• WORK TO COMPLETE:
Could you write out the whole listing exactly as it appears?

===============

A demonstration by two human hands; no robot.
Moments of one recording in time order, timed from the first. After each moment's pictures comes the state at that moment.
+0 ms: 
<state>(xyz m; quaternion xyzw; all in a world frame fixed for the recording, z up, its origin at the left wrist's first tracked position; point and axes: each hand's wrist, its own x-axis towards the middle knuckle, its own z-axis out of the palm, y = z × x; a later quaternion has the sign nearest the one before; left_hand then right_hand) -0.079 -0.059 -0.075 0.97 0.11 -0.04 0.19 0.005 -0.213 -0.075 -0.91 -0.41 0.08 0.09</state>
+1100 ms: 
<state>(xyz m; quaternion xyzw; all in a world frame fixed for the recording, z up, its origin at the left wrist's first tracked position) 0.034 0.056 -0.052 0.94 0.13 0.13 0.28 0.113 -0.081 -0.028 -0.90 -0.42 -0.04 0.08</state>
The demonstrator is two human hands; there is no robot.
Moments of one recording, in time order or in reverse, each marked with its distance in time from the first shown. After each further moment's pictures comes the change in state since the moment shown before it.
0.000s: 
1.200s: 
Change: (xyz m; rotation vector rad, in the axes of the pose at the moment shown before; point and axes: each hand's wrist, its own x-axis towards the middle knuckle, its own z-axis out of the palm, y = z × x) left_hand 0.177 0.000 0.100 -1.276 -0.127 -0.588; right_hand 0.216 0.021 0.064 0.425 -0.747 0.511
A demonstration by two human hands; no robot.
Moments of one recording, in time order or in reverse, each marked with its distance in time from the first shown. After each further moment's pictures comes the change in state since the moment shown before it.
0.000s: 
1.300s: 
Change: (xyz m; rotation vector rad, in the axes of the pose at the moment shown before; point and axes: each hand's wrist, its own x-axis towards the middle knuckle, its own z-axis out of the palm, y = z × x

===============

• OUTPUT BELOW:
A demonstration by two human hands; no robot.
Moments of one recording in time order, timed from the first. After each moment's pictures comes the state at that moment.
+0 ms: 
<state>(xyz m; quaternion xyzw; all in a world frame fixed for the recording, z up, its origin at the left wrist's first tracked position; point and axes: each hand's wrist, its own x-axis towards the middle knuckle, its own z-axis out of the palm, y = z × x; a later quaternion has the sign nearest the one before; left_hand then right_hand) -0.079 -0.059 -0.075 0.97 0.11 -0.04 0.19 0.005 -0.213 -0.075 -0.91 -0.41 0.08 0.09</state>
+1100 ms: 
<state>(xyz m; quaternion xyzw; all in a world frame fixed for the recording, z up, its origin at the left wrist's first tracked position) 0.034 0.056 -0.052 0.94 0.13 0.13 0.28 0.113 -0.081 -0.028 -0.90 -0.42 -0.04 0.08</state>
The demonstrator is two human hands; there is no robot.
Moments of one recording, in time order or in reverse, each marked with its distance in time from the first shown. After each further moment's pictures comes the change in state since the moment shown before it.
0.000s: 
1.200s: 
Change: (xyz m; rotation vector rad, in the axes of the pose at the moment shown before; point and axes: each hand's wrist, its own x-axis towards the middle knuckle, its own z-axis out of the palm, y = z × x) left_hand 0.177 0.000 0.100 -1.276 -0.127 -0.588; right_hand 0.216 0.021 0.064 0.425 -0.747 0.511
A demonstration by two human hands; no robot.
Moments of one recording, in time order or in reverse, each marked with its distance in time from the first shown. After each further moment's pictures comes the change in state since the moment shown before it.
0.000s: 
1.300s: 
Change: (xyz m; rotation vector rad, in the axes of the pose at the moment shown before; point and axes: each hand's wrist, its own x-axis towards the middle knuckle, its own z-axis out of the palm, y = z × x

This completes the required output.